Why BSA Matters in Medicine

  • Chemotherapy dosing: Most cytotoxic drugs are prescribed as mg/m². Multiplying this value by the patient's BSA gives the actual dose, helping to minimise toxicity in smaller patients and avoid underdosing larger ones.
  • Burn assessment: The Rule of Nines estimates the percentage of body surface area affected by burns, directly using BSA concepts to guide fluid resuscitation and transfusion decisions in burn units.
  • Renal clearance: Glomerular filtration rate (GFR) is normalised to a BSA of 1.73 m² (the average BSA used as a standardising reference) to allow comparison of kidney function across patients of different sizes.
  • Cardiac indices: Parameters like cardiac output and stroke volume are indexed to BSA to produce cardiac index and stroke volume index, allowing fair comparison between patients.

Comparison of BSA Formulas

Formula Year Best For Notes
Mosteller 1987 General clinical use Simplest formula; most widely adopted worldwide
DuBois & DuBois 1916 Historical reference First published formula; small original sample (n=9)
Haycock 1978 Children & adults Most accurate across wide range; preferred in paediatrics
Gehan & George 1970 Research populations Large dataset derivation; good general accuracy
Boyd 1935 Children Logarithmic weight term handles low weight non-linearity well

Frequently Asked Questions

What is a normal BSA?

The average BSA for an adult is approximately 1.7 m². Average adult males typically have a BSA of around 1.9 m², while average adult females are around 1.6 m². A healthy adult typically falls in the range of 1.5–2.2 m². BSA increases with height and weight, so taller or heavier individuals will have a larger BSA.

Which BSA formula is most accurate?

The Haycock formula is generally considered the most accurate across a wide range of patients, including children and adults. However, the Mosteller formula is the most commonly used in clinical settings due to its simplicity. For paediatric oncology, Haycock and Boyd are frequently preferred. In practice, the differences between formulas for typical adults are usually less than 2–3%.

Why is BSA used for chemotherapy dosing?

BSA is used because drug clearance and toxicity correlate better with body surface area than with weight alone. Chemotherapy agents are highly toxic and have narrow therapeutic windows. Dosing by BSA (in mg/m²) normalises the dose across patients of different sizes, helping reduce the risk of severe side effects in smaller patients while ensuring therapeutic efficacy in larger patients. Most oncology protocols therefore express doses per m² of BSA.
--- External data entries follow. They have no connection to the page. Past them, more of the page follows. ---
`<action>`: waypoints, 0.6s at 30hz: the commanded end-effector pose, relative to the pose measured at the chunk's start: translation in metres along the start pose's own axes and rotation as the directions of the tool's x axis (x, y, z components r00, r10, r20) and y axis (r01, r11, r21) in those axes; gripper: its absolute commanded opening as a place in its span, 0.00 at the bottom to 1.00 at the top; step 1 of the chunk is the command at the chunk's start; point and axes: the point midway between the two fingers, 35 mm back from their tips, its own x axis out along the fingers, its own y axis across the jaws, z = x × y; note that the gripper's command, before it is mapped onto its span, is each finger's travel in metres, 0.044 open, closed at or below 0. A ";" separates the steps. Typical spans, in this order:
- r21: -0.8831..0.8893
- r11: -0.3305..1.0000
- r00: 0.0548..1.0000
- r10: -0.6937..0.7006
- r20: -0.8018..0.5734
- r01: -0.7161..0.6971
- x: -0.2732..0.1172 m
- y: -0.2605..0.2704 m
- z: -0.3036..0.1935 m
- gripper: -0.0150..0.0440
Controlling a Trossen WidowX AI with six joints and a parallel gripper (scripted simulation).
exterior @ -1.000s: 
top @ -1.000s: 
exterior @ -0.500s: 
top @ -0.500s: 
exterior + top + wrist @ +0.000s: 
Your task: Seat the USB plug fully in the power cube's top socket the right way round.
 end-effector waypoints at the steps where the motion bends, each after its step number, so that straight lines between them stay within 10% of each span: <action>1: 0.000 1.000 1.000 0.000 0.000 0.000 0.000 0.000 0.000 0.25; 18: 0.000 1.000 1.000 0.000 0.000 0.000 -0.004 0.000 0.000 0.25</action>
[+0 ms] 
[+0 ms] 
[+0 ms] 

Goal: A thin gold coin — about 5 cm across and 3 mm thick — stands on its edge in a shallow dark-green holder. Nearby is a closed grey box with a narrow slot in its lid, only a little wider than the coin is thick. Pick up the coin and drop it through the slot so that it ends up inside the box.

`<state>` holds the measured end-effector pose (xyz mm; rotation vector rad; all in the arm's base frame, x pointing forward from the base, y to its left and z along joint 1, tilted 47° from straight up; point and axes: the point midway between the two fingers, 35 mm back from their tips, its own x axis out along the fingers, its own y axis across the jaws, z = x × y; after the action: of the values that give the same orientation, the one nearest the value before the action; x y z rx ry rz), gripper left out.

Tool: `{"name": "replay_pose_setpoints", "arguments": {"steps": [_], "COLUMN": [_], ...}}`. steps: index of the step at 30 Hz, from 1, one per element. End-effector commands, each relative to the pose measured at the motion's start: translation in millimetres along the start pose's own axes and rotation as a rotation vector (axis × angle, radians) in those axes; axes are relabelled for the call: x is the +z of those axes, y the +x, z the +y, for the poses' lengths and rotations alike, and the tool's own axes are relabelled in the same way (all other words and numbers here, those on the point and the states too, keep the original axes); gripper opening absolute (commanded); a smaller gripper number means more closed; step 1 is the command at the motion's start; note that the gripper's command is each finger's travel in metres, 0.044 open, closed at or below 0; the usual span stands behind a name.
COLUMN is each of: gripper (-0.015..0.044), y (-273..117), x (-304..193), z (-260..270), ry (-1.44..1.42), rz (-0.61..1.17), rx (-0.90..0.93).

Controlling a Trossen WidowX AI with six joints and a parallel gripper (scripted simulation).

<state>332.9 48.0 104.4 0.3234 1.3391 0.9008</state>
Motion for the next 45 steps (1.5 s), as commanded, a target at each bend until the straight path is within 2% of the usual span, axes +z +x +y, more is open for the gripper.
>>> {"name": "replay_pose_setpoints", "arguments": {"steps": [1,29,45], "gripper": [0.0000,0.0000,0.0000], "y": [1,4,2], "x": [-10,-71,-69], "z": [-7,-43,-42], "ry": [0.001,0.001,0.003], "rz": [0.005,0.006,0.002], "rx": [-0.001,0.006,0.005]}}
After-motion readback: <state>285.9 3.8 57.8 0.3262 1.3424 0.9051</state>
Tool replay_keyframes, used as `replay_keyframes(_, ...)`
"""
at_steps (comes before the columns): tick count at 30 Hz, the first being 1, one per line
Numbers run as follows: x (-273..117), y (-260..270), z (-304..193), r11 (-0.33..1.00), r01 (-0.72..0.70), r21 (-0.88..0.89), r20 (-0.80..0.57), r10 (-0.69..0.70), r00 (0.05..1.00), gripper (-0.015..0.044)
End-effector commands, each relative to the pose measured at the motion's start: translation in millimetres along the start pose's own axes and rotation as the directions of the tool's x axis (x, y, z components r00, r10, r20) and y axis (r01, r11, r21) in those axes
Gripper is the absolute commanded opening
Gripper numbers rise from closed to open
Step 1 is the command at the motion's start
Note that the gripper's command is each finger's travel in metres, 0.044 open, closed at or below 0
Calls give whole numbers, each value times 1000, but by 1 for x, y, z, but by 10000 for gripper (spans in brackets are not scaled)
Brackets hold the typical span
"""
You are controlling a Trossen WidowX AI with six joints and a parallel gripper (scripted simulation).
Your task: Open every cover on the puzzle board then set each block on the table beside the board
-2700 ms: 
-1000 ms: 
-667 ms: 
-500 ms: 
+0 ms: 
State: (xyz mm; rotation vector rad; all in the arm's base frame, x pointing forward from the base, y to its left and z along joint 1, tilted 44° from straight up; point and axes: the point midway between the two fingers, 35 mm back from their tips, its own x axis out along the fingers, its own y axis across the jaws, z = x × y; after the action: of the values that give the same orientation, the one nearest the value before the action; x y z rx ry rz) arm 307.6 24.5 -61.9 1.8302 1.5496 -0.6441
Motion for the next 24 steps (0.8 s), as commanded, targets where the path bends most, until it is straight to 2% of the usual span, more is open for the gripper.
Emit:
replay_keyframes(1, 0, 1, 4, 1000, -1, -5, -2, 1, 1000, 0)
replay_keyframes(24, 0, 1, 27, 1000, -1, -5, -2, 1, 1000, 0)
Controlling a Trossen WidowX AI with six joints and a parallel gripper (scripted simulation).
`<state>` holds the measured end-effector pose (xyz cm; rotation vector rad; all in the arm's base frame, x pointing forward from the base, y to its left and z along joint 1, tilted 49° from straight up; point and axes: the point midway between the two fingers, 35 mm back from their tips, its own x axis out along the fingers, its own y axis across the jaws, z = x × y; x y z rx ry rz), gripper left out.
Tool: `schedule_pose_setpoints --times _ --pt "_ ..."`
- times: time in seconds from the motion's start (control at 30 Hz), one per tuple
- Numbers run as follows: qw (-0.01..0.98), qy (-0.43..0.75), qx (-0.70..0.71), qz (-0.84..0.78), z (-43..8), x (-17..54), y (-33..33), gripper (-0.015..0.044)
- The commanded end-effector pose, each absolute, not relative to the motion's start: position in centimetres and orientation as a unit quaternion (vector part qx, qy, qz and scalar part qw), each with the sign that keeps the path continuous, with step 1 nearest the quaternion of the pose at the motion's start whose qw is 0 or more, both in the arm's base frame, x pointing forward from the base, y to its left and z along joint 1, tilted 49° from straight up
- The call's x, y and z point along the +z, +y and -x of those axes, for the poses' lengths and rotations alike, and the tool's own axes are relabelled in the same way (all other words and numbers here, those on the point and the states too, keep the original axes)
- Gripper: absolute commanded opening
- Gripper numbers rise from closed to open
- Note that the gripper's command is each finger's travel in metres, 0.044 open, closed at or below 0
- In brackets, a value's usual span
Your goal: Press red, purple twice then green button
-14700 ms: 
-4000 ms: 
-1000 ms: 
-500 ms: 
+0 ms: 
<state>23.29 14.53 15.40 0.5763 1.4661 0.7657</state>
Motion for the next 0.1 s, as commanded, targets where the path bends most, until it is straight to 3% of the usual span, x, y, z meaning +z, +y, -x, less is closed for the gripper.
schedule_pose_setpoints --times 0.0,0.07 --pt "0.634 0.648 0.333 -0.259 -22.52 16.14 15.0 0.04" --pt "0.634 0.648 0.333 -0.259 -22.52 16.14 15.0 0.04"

How is BSA different from BMI?

BMI (Body Mass Index) is calculated as weight (kg) divided by height² (m²) and is used to classify body weight relative to height (underweight, normal, overweight, obese). BSA measures the actual physical external surface area of the body in m² and is used for clinical dosing, burn assessment, and organ function normalisation. While BMI is a screening tool for weight-related health risk, BSA is primarily a pharmacological and physiological measurement tool.

Can I use this calculator for medication dosing?

This calculator provides BSA estimates for informational and educational purposes only. Actual medication dosing must always be determined by a qualified healthcare professional who will consider organ function, drug interactions, clinical condition, and other patient- specific factors. Never adjust or calculate your own drug doses based solely on this or any online tool.